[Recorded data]
========

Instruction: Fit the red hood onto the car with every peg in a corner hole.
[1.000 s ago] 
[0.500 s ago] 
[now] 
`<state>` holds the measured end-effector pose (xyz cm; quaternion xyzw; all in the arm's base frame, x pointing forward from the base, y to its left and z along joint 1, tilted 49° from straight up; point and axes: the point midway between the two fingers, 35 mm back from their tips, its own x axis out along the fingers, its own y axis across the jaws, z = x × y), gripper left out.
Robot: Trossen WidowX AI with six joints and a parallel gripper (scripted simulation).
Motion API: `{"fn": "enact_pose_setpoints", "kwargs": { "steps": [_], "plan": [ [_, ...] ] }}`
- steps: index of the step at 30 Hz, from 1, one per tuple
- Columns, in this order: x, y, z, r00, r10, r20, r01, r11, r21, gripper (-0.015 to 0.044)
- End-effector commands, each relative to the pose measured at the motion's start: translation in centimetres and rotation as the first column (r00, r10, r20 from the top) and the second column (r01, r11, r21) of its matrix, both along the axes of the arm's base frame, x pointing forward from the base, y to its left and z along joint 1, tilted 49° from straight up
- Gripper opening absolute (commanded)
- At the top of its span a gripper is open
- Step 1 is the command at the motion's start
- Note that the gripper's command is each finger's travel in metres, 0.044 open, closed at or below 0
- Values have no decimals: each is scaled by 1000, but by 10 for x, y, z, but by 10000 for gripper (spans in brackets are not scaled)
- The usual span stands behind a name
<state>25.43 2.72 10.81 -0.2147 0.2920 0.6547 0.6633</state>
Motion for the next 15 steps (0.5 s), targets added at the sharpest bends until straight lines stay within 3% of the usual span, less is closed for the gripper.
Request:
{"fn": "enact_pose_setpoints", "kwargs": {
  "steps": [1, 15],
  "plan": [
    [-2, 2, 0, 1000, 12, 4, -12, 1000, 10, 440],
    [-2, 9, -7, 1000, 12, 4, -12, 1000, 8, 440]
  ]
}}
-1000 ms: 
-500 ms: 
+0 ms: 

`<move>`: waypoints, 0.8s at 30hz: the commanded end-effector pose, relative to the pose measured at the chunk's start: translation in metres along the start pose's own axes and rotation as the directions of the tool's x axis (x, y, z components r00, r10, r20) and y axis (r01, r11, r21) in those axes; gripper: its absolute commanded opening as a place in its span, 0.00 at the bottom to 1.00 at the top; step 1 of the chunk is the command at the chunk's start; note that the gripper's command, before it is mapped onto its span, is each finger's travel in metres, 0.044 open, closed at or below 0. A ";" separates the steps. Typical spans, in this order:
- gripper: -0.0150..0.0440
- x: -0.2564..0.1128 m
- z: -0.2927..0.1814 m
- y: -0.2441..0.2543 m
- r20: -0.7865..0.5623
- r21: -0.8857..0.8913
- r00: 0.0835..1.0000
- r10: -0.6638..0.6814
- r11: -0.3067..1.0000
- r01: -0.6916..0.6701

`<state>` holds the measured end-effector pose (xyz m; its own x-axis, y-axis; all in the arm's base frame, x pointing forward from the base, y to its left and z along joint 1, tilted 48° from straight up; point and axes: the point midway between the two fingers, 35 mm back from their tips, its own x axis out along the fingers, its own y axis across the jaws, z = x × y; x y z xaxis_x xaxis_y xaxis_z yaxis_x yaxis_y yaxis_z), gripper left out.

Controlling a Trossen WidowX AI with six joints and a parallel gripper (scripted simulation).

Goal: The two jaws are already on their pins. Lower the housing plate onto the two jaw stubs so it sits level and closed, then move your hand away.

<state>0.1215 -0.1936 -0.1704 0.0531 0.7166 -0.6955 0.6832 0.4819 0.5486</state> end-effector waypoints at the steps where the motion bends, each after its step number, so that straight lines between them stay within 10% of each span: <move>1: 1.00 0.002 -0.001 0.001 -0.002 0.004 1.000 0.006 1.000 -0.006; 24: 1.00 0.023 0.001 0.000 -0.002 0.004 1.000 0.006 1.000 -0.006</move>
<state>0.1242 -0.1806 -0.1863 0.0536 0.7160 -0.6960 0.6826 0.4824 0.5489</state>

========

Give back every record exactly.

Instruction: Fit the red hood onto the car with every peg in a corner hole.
[1.000 s ago] 
[0.500 s ago] 
[now] 
`<state>` holds the measured end-effector pose (xyz cm; quaternion xyzw; all in the arm's base frame, x pointing forward from the base, y to its left and z along joint 1, tilted 49° from straight up; point and axes: the point midway between the two fingers, 35 mm back from their tips, its own x axis out along the fingers, its own y axis across the jaws, z = x × y), gripper left out.
Robot: Trossen WidowX AI with six joints and a parallel gripper (scripted simulation).
Motion API: `{"fn": "enact_pose_setpoints", "kwargs": { "steps": [_], "plan": [ [_, ...] ] }}`
- steps: index of the step at 30 Hz, from 1, one per tuple
- Columns, in this order: x, y, z, r00, r10, r20, r01, r11, r21, gripper (-0.015 to 0.044)
- End-effector commands, each relative to the pose measured at the motion's start: translation in centimetres and rotation as the first column (r00, r10, r20 from the top) and the second column (r01, r11, r21) of its matrix, both along the axes of the arm's base frame, x pointing forward from the base, y to its left and z along joint 1, tilted 49° from straight up
- Gripper opening absolute (commanded)
- At the top of its span a gripper is open
- Step 1 is the command at the motion's start
- Note that the gripper's command is each finger's travel in metres, 0.044 open, closed at or below 0
- Values have no decimals: each is scaled by 1000, but by 10 for x, y, z, but by 10000 for gripper (spans in brackets are not scaled)
- The usual span stands behind a name
<state>25.43 2.72 10.81 -0.2147 0.2920 0.6547 0.6633</state>
Motion for the next 15 steps (0.5 s), targets added at the sharpest bends until straight lines stay within 3% of the usual span, less is closed for the gripper.
Request:
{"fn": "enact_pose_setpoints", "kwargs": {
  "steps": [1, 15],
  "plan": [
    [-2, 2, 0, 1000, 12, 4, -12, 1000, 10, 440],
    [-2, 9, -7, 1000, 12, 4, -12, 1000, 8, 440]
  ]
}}
-1000 ms: 
-500 ms: 
+0 ms: 

`<move>`: waypoints, 0.8s at 30hz: the commanded end-effector pose, relative to the pose measured at the chunk's start: translation in metres along the start pose's own axes and rotation as the directions of the tool's x axis (x, y, z components r00, r10, r20) and y axis (r01, r11, r21) in those axes; gripper: its absolute commanded opening as a place in its span, 0.00 at the bottom to 1.00 at the top; step 1 of the chunk is the command at the chunk's start; note that the gripper's command, before it is mapped onto its span, is each finger's travel in metres, 0.044 open, closed at or below 0. A ";" separates the steps. Typical spans, in this order:
- gripper: -0.0150..0.0440
- x: -0.2564..0.1128 m
- z: -0.2927..0.1814 m
- y: -0.2441..0.2543 m
- r20: -0.7865..0.5623
- r21: -0.8857..0.8913
- r00: 0.0835..1.0000
- r10: -0.6638..0.6814
- r11: -0.3067..1.0000
- r01: -0.6916..0.6701

`<state>` holds the measured end-effector pose (xyz m; its own x-axis, y-axis; all in the arm's base frame, x pointing forward from the base, y to its left and z along joint 1, tilted 48° from straight up; point and axes: the point midway between the two fingers, 35 mm back from their tips, its own x axis out along the fingers, its own y axis across the jaws, z = x × y; x y z xaxis_x xaxis_y xaxis_z yaxis_x yaxis_y yaxis_z), gripper left out.

Controlling a Trossen WidowX AI with six joints and a parallel gripper (scripted simulation).

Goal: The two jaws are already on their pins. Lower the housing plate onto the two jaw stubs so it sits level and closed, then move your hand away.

<state>0.1215 -0.1936 -0.1704 0.0531 0.7166 -0.6955 0.6832 0.4819 0.5486</state> end-effector waypoints at the steps where the motion bends, each after its step number, so that straight lines between them stay within 10% of each span: <move>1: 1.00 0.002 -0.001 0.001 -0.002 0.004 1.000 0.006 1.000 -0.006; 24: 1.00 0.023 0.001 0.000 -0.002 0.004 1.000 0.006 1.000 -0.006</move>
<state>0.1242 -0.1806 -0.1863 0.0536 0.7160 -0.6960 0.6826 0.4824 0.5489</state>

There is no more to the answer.